I’d like to add that working independently on this project renewed my appreciation for just how hard scientific research can be, both practically and intellectually. I came away with far more questions than I think I answered and found myself curiously humbled at having barely scratched the surface of the subject. Despite being limited to just 5 weeks of hands-on lab time, I’d sum the experience up as incredibly challenging, frequently frustrating and far more stressful than it should have been. The volitions of living organisms being largely responsible. Ultimately though, I’m glad I was able to delve a bit deeper into a topic I find fascinating and with hindsight (and perhaps the relief of passing), I’d consider it a definite highlight of my time spent studying.

I’ve made a few alterations from my original write-up, the reasons for which are covered below. I also tried to keep things concise where possible, so it shouldn’t be an overly long read. Hope you enjoy it and may all your sours be sour.

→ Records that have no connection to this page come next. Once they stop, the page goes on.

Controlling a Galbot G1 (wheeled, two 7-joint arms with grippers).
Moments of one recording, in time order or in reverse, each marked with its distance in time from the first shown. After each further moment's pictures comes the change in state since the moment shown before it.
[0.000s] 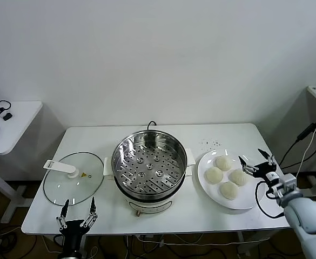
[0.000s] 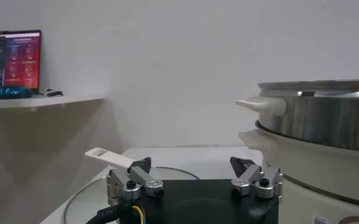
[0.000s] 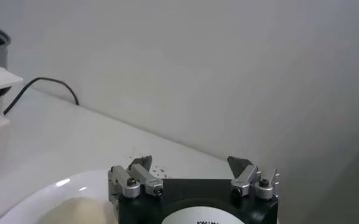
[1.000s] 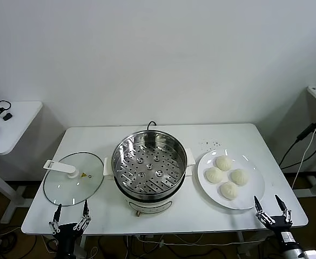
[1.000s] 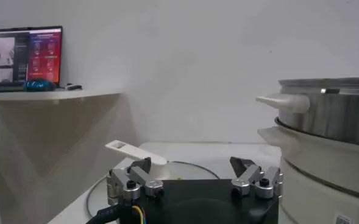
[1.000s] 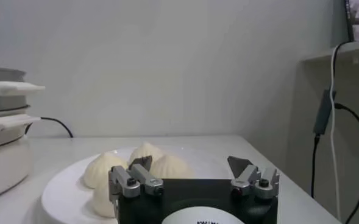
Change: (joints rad) left arm 0.012 -0.022 -0.040 0.002 -0.027 0.007 0.000; right arm -0.477 0.419 0.261 -0.104 0.241 0.671 0.023
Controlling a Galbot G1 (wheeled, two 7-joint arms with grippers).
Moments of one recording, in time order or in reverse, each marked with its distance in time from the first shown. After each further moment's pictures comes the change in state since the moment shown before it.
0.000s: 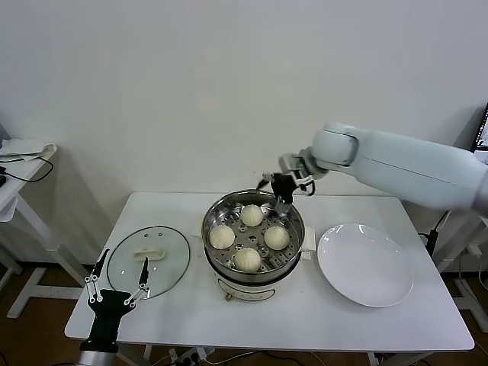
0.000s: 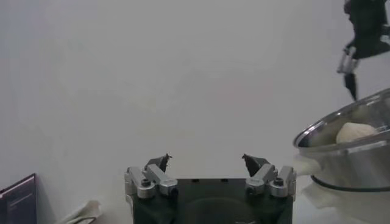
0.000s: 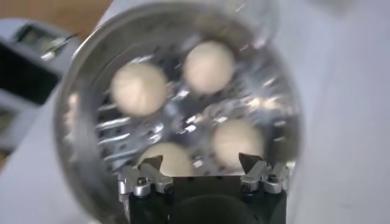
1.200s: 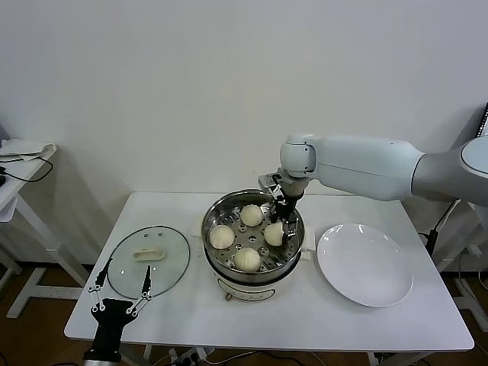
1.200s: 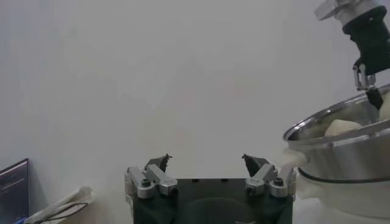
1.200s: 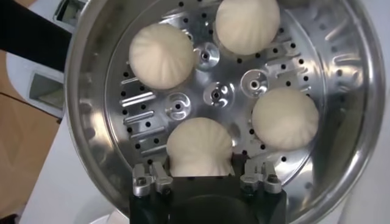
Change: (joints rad) left arm 0.043 -0.020 0.015 0.007 -0.049 -0.016 0.007; right arm 0.076 0.322 -0.289 -0.225 -0.054 -0.216 -0.491
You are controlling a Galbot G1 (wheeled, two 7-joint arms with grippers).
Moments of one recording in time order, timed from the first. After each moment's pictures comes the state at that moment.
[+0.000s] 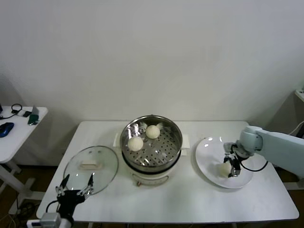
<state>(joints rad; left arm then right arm) 1.77 -1.49 -0.73 -2.21 -0.10 0.25 0.03 0.27 0.64 -1.39 1.24 0.23 -0.27 -0.90</state>
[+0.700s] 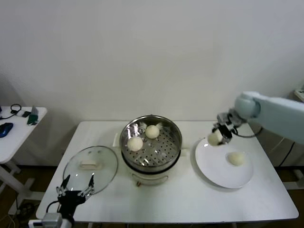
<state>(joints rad) 1.77 -1.48 -0.72 -2.21 -0.07 0.25 0.03 0.78 0.80 -1.52 1.34 0.27 -0.02 -0.99</state>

Changes to my original thesis

You might be wondering why I haven’t just uploaded a pdf of my original thesis and called it a day. Well, that’s because I wanted to make a few adjustments. To understand my rationale it’s worth emphasising that this was initally an assessed piece of work and as such I had to meet certain mandatory criteria to pass.

  • I feel the most significant of these was the requirement to employ the writing and formatting style of a scientific journal. Great if you’re familiar with the subject and experimental/analytical techniques otherwise it can come across as quite esoteric. Considering how straightforward my study was, I wanted to try and make it a tad more accessible as well as more useful from a practical standpoint.
  • The other issue was that faced with a mandatory word count I was guilty of adding some padding to get over the line, so to speak. In this account I’ve removed the parts I deemed to be unnecessary filler while also correcting a few mistakes I spotted along the way.
  • Another reason for favouring the web version is that during my project I amassed a huge amount of relevant research, that for one reason or another never made it into my thesis. This wasn’t necessarily a bad thing but my hope is now to treat it as a more dynamic piece of work, that I can update or revise if I feel it will benefit the reader.

With that said, the results are of course the same and I’m more than happy to share my original write-up if anyone wants to read it, just get in touch. I do, however, consider this collection of posts to be the superior version.